§ Assignment:
Wherever a line below holds the word "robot", copy that line.

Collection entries
____
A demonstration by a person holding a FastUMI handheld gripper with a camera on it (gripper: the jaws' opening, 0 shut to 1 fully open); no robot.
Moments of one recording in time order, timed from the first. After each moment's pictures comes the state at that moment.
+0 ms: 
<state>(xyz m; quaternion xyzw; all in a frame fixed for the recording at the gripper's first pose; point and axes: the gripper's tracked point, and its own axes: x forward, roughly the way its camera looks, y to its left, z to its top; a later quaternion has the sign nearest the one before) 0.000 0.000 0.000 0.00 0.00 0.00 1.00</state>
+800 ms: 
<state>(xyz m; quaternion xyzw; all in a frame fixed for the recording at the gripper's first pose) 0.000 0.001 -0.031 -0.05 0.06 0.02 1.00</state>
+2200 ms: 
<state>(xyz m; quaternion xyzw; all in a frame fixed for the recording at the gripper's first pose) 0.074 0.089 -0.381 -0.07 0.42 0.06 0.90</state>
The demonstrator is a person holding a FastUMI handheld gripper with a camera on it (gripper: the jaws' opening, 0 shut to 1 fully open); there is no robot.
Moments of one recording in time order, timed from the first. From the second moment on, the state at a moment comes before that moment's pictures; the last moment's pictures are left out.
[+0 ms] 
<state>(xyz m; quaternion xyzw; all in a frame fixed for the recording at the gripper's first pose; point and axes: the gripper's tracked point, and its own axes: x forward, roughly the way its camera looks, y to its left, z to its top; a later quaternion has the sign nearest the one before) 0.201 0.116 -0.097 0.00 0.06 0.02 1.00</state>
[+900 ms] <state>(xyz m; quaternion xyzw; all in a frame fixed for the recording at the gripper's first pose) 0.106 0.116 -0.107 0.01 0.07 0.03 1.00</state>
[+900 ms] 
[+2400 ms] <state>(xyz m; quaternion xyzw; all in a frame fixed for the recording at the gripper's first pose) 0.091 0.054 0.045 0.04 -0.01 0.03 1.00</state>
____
§ Exercise answer:
A demonstration by a person holding a FastUMI handheld gripper with a camera on it (gripper: the jaws' opening, 0 shut to 1 fully open); no robot.
The demonstrator is a person holding a FastUMI handheld gripper with a camera on it (gripper: the jaws' opening, 0 shut to 1 fully open); there is no robot.

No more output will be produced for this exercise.